At the time Wellspring Capital bought the company, it had about 793 locations and was under pressure from some analysts, who said it was not growing fast enough, according to press reports from the time. It appears it has made some headway in the growth department, particularly in large cities, despite a severe recession that’s crippled many companies in the restaurant industry.
Soon after taking over the company, Wellspring Capital installed as CEO Rick Silva, formerly a 13-year executive at Burger King, where he led efforts to improve restaurant operations and improve customer satisfaction as senior vice president of franchise operations, according to Capital IQ. At Checkers Drive-In Restaurants, Silva reportedly set up new systems to promote more consistent food quality, and oversaw market research to get a better grasp of the company’s customers in an effort to expand products and boost store growth.
The company posted $660 million in sales in 2008, up $11 million from 2006, which a growth rate that beat the industry average, according to 2009 interview with Silva in the St. Petersburg Times.
In 2010, the company launched a new “Cold Creations Menu” that features shakes, cones and sundaes. In February 2011, the company announced it had signed agreements with four franchisees to develop 12 new restaurants over the next several years in Detroit, Philadelphia, Baltimore and in the Bronx, New York City. That announcement also states that the company is “seeking to add several new development agreements in key markets such as New York, Boston, Charlotte, Providence, and Orlando.”
The company has also launched a new digital campaign that features a Web site, a “companion mobile web experience,” and a social media strategy employing Facebook and Twitter, according to the company.
Today Checkers has more than 800 franchised and company-operated locations across 27 states, according to Wellspring Capital’s Web site.

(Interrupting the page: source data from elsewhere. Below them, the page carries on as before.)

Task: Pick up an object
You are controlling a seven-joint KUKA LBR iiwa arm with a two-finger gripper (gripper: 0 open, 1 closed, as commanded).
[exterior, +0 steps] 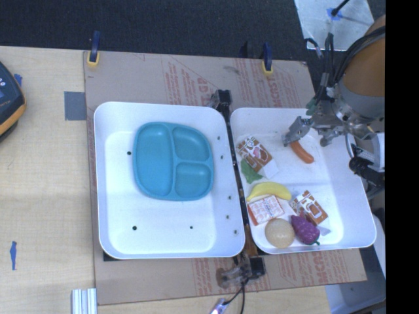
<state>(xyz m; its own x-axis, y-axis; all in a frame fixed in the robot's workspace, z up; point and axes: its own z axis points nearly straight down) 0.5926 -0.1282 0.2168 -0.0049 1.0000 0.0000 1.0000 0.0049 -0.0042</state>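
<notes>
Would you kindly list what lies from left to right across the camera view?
Yellow-edged device → grey tape patch → blue divided plate → banana → purple grapes → gripper.

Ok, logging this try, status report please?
Gripper low in right bin, over orange carrot. Nothing seen between fingers. Packet and banana lie apart, nothing in the way.

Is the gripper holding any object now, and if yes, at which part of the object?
It cannot be told. The gripper sits low in the right bin, right above the orange carrot, but the view does not show the carrot between its fingers.
</notes>
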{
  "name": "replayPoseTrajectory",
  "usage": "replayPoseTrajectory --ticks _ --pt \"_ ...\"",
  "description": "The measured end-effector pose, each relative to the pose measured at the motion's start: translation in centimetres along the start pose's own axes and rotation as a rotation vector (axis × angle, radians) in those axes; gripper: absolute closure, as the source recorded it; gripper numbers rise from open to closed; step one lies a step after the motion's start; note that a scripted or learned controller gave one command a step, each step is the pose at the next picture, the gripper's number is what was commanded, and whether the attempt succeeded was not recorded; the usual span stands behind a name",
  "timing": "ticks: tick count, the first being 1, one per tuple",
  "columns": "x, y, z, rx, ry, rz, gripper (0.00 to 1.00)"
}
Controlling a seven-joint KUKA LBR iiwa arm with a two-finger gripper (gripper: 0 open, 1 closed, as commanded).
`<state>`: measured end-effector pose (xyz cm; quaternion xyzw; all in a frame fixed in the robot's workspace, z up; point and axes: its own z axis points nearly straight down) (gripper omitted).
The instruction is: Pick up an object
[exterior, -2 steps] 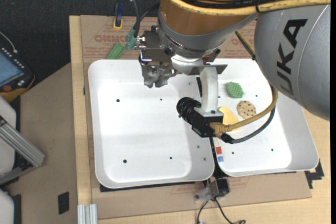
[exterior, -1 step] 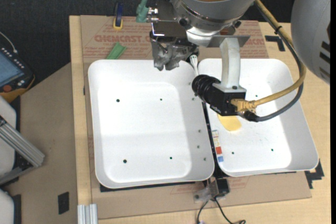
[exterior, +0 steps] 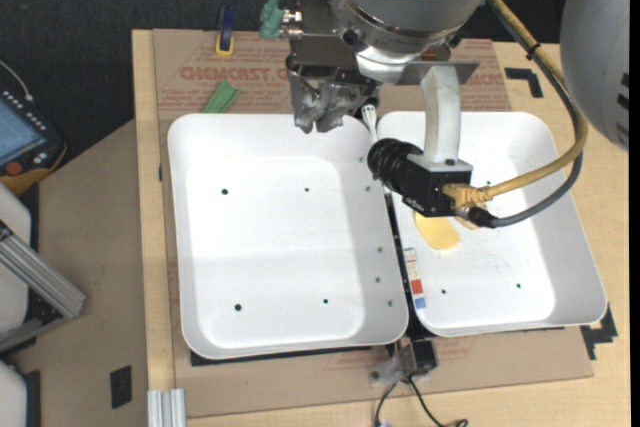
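Observation:
A pale yellow flat object [exterior: 438, 233] lies in the right bin [exterior: 540, 245], near its left side. Its upper edge is hidden behind a black fitting [exterior: 412, 179] mounted on the arm. My gripper [exterior: 322, 113] hangs over the far rim of the left bin [exterior: 270, 245], close to the wall between the two bins. It is up and to the left of the yellow object, well apart from it. I see nothing held in the gripper. The arm's grey and orange body covers the top of the view.
A yellow cable [exterior: 540, 170] loops from the black fitting across the right bin. A green piece [exterior: 220, 97] and a blue-and-yellow clip [exterior: 226, 35] lie on the cardboard behind the left bin. A small red and blue label [exterior: 414, 277] sits by the divider.

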<state>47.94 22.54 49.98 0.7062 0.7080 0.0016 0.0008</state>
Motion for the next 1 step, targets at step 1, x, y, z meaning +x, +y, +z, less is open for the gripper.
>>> replayPoseTrajectory --ticks 1 --pt "0.0 0.0 0.06 0.002 -0.001 0.0 0.0"
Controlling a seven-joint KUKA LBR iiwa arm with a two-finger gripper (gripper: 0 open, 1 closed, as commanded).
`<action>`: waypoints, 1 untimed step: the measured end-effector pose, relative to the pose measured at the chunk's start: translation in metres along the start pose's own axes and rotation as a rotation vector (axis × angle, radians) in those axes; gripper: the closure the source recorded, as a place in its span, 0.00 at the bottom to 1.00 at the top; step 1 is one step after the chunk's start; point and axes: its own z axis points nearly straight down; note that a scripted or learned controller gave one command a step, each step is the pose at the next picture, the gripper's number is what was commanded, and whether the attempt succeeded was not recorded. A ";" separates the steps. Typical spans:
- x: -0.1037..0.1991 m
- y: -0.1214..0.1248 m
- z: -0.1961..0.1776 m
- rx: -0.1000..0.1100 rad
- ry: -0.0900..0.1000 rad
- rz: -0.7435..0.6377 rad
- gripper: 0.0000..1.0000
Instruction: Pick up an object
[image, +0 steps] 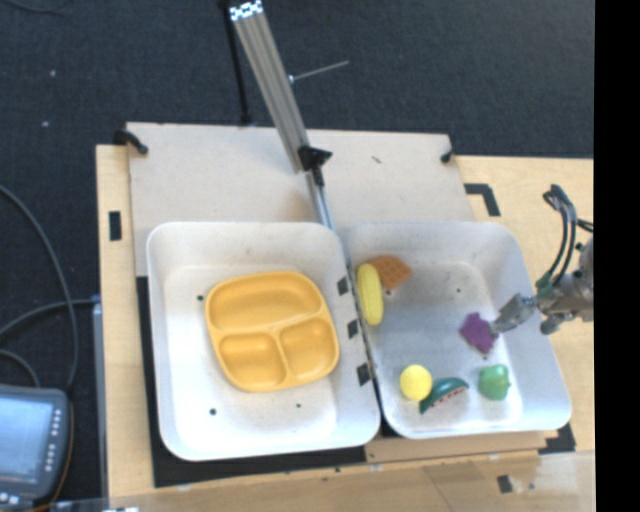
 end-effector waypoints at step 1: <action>0.000 0.000 0.000 0.000 0.000 0.001 0.00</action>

Its sales may have sagged however: Wellspring Capital’s Web site also says the company generates “more than $620 million in annual sales.” That’s $40 million less than the 2008 sales mentioned above, though it’s unclear how up-to-date Wellspring Capital’s Web site is; the company may also have sold off some assets.
Carl Stanton, a partner who helped lead the investment for Wellspring Capital, did not respond to requests for comment.